### Perfect Secrecy

A cryptosystem has perfect secrecy if for any message `x` and any encipherment `y`, `p(x|y)=p(x)`.

This implies that there must be for any message, cipher pair at least one key that connects them. Hence:

```    |K| >= |C| >= |P|
```
In the boundary case of equality we have the following theorem:

Theorem(Shannon perfect secrecy)
Suppose a cryptosystem with `|K|=|C|=|P|`. The cryptosystem has perfect secrecy if and only if

• each key is used with equal probability `1/|K|`,
• for every plaintext `x` and ciphertext `y` there is a unique key `k` such that `e_k(x)=y`.

Proof
Suppose perfect secrecy, i.e. `p(x|y)=p(x)` for all `x` and `y`. Unless `p(x)=0`, there must be enough keys so that any ciphertext can be decoded as a given plaintext, that is, `|K|>=|C|`, but by supposition, equality must hold. Hence there is a unique key for every `x` `y` pair.

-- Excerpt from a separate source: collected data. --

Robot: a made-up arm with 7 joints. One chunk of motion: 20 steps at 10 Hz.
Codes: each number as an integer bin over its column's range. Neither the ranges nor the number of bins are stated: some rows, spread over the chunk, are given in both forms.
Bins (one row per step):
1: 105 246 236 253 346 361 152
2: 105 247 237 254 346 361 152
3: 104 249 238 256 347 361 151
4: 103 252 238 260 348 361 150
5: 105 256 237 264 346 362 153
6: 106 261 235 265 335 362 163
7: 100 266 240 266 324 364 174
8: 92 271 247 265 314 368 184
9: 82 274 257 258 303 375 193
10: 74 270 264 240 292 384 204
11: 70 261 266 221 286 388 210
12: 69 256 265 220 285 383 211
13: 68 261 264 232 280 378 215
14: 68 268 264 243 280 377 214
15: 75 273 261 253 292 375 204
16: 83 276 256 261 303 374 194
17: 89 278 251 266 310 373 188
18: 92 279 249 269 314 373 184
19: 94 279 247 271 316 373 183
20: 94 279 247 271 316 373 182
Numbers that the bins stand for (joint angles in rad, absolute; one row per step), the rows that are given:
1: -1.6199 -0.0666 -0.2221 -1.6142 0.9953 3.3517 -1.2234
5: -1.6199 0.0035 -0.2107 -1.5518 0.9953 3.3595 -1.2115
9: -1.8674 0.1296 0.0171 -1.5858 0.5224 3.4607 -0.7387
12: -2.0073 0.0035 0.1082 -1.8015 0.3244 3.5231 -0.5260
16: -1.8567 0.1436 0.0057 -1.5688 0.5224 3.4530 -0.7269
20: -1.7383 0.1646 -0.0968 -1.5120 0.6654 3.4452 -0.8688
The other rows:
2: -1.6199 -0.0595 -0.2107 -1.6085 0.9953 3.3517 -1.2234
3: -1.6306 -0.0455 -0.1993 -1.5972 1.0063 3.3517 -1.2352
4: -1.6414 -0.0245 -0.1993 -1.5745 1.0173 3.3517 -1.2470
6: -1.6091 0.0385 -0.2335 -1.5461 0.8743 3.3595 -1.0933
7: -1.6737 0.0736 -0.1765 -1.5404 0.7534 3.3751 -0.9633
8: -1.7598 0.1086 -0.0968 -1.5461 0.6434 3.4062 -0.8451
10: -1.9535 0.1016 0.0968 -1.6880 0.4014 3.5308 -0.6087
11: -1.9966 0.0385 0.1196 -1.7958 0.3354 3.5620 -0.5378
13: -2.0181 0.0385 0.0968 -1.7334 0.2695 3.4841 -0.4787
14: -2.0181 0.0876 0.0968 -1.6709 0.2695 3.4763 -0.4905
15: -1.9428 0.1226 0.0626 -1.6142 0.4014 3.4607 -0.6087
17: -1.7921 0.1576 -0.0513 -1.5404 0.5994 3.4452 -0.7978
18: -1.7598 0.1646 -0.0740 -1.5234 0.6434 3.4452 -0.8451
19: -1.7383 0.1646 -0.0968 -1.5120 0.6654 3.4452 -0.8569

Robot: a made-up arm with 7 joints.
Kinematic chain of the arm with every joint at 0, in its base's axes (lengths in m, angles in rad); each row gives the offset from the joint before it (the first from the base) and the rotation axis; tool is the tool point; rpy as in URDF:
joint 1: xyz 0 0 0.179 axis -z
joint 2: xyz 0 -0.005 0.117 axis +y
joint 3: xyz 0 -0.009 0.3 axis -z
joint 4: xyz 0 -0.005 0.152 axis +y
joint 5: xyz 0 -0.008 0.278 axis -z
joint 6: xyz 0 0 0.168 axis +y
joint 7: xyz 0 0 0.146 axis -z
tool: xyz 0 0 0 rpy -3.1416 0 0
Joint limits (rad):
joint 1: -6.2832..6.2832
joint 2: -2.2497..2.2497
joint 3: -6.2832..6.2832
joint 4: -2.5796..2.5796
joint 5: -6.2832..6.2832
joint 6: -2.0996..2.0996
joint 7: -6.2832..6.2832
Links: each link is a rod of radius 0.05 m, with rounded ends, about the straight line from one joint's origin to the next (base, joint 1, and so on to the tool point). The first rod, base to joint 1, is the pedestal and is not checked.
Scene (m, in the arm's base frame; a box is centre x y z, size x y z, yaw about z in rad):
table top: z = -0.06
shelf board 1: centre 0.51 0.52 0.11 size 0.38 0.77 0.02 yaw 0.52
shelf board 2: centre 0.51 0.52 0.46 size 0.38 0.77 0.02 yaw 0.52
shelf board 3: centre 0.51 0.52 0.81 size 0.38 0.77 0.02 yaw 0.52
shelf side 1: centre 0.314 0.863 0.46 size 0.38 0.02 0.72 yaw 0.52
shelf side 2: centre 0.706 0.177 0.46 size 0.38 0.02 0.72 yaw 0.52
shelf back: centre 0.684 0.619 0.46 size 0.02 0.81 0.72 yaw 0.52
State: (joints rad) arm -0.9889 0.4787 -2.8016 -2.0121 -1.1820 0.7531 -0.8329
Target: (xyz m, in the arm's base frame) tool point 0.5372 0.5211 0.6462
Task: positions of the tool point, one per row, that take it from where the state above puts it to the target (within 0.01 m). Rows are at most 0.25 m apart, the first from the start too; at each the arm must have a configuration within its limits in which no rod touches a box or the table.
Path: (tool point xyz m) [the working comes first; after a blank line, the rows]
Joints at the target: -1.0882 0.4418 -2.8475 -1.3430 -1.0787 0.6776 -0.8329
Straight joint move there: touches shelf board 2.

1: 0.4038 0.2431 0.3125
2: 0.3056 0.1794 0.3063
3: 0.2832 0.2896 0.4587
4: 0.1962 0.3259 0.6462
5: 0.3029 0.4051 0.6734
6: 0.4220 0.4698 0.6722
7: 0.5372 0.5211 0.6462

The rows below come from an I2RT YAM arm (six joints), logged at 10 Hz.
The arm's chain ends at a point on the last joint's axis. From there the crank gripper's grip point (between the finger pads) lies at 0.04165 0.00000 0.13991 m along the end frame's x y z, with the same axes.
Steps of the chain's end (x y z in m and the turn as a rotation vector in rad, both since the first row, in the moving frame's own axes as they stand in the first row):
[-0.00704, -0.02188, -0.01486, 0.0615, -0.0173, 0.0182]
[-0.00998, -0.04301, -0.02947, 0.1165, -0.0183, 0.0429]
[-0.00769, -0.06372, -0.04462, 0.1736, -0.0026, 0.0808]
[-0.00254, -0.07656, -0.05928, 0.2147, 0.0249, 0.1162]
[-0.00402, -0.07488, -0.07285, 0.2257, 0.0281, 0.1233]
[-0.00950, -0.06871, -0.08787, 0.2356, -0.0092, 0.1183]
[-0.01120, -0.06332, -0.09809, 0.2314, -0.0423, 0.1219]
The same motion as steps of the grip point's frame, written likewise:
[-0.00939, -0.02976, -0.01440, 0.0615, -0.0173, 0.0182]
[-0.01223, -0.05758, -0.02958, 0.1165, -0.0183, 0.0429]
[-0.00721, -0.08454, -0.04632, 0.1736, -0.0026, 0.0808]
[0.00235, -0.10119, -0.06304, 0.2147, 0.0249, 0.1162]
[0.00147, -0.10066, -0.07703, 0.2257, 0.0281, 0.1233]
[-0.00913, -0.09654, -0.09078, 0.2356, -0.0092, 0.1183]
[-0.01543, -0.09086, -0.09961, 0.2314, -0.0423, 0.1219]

Suppose keys `k_1, k_2, ... ` are the unique keys such that `d_k_i(y)=x_i`. Using Bayes law:

```    p(x_i|y) = ( p(y|x_i) p(x_i) ) / p(y)
```
Using the assumption of perfect secrecy, we have:
```   p(y|x_i) = p(y)
```
hence each `k_i` must occur with the same probability

We now assume that `p(k)=1/|K|` and that there is a unique key relating any plaintext-ciphertext pair.

```    p(x|y) = ( p(y|x) p(x) ) / p(y)
```
By the uniqueness of keys, `p(y|x)=1/|K|`. We also calculate
```   p(y) = sum_k p(k) p(d_k(y))
= 1/|K| sum_k p(d_k(y))
= 1/|K| sum_x p(x)
= 1/|K|
```
Cancelling the `1/|K|` gives the result `p(x|y) = p(x)`, that is, perfect secrecy.